В школе ненавидели и меня, и мой полнозвучный голос. Я глотала книжку за книжкой, зачитывалась «Маленькими женщинами» Луизы Олкотт и рассказами 1930-х годов про пони. Я никогда не была очень уж счастливым ребенком, но не понимала, как мне жить в том одиночестве, в каком я тогда оказалась. Потом мы снова переехали. Все дома, в которых мы жили, перебравшись на юг, были новыми, некоторые стояли в окружении унылых пустырей, недавно бывших полями. Новое наше место жительства называлось «Высокие деревья». В саду прежде росли дубы, но в 1987 году их свалил ураган. Над входной дверью было большое застекленное окно, и по утрам мы иногда находили птичьи тельца: птицы разбивались, принимая стекло за кусочек неба.
В этом доме присутствие алкоголя в нашей жизни стало ощутимым. Диана теперь часто напивалась и зверела. За ужином разговор шел на повышенных тонах, и ссоры нередко гремели до раннего утра, а мы с сестрой прислушивались, сжавшись в комок. Но не столько ссоры меня пугали, как гнетущее сознание, что мы больше не могли ужиться в согласии.

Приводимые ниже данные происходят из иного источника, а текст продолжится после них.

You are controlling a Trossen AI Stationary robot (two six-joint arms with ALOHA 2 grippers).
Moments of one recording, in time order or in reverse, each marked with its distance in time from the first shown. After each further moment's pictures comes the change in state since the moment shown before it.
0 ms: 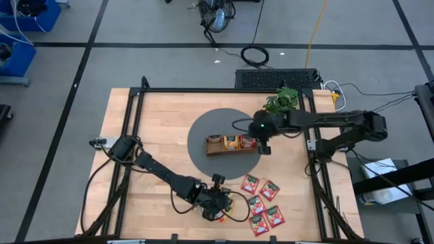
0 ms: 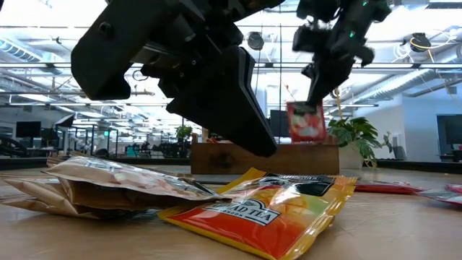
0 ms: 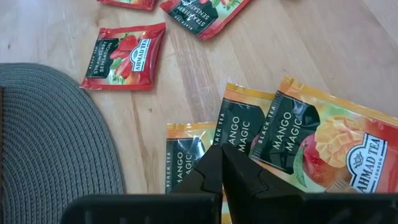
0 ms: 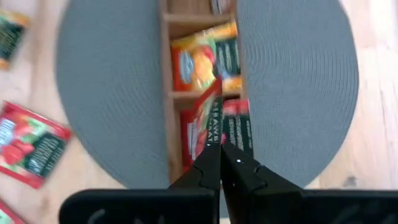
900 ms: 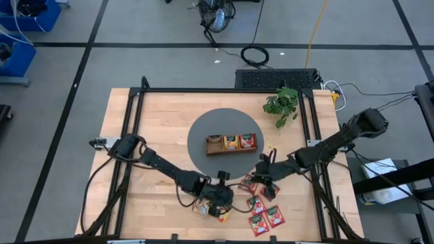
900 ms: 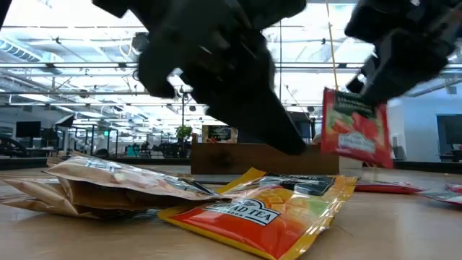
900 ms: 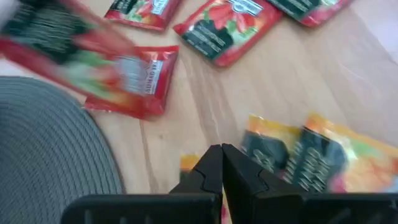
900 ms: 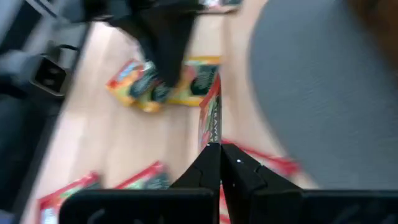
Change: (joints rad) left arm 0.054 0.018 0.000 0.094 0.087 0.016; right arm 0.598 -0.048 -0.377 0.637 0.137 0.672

Несколько лет спустя я узнала эту атмосферу, когда впервые прочла «Возвращение в Брайдсхед». Мне вспоминаются слова Мэгги, когда Чарльз Райдер описывает, как сказывается пьянство его любимого Себастьяна на домашнем микроклимате:
Тема эта была в доме повсюду, точно пожар в трюме большого парохода, глубоко внизу, под ватерлинией, черно-красный в кромешной тьме и вырывающийся наружу лишь ядовитыми струйками дыма сквозь щели люков, а потом вдруг начинающий валить густыми клубами из вентиляционной системы[155]
.Себастьян Флайт пьет, чтобы вырваться, убежать — но от чего? Тяжкий гнет семьи? Для него бутылка — словно соска для младенца, такая же инфантильная привычка, как и плюшевый медведь, которого он повсюду таскает за собой. Пьяный, он и разговаривает как младенец. «Пил виски здесь. В библиотеке теперь нет, раз гости уехали. Все уехали, одна мама. Я, кажется, сильно пьян. Думаю, пусть мне лучше принесут чего-нибудь сюда поесть. Чем ужинать с мамой»[156]
.Я часто вспоминаю эти строки про пожар, он очень точно описывает дом, где я росла: атмосферу, состояние жилых комнат. Порой мне кажется, что я до сих пор слышу запах гари, он намертво въелся в старый вязаный свитер, в кожу. Это был самый конец 1980-х годов, когда закон о местном управлении запретил местным советам «способствовать во всех государственных школах выработке терпимости к гомосексуальности в форме так называемых семей». Я помню, как однажды листала с подругой семейный фотоальбом и ужасно волновалась, потому что на последней странице была фотография, где мама с Дианой сидели в обнимку. Мы не собирались никому сообщать частностей нашего семейного уклада. Хранить чужой секрет — это тяжкая ноша, хоть я и понимаю, почему это было необходимо. До сих пор вспоминаю, что меня прошибло холодным потом, когда я представила себе, как подруга начнет шушукаться с девочками в школе, как поползет ядовитый шепоток —
Развязка наступила, когда мне было одиннадцать или двенадцать, в конце восьмидесятых, Тэтчер еще была премьером. Я помню — хотя вижу всё это словно через мутное стекло, — что меня разбудил визг. Он повторялся, всякий раз звуча победным воплем одержимости. Шекспир это увидел. Когда Яго спаивает Кассио, тот затевает ссору, что вовсе ему не свойственно. Назавтра, протрезвев, он кричит в ужасе и стыде: «Господи! Самим вливать в свой рот отраву, которая превращает тебя в дурака и скотину! И еще прыгать и радоваться по этому поводу!»[157]
Вестибюль в доме был большой, с широким лестничным маршем и галереей, с нее хорошо была видна входная дверь. Помню себя в пижаме, мы с сестрой прижались друг к дружке. На ступенях Диана визгливо выкрикивает нам всем проклятия. Внезапно появляется полиция, ее уводят и забирают на хранение нашу пневматическую винтовку — вот и всё, что мне было понятно в ту ночь.
Когда они ушли, мы всю ночь паковали вещи и утром уехали. Мы остановились в гостиничке «ночлег и завтрак» на набережной в Саутси, и на следующий день, наверное, пока мы были в школе, мать подыскала нам очередной дом, седьмой за десять лет. Домик в поселке близ Портсмута, обставленный мебелью, стены не толще листа бумаги. В нем наша жизнь покатилась дальше, среди книг и вещей, оставленных прежним жильцом.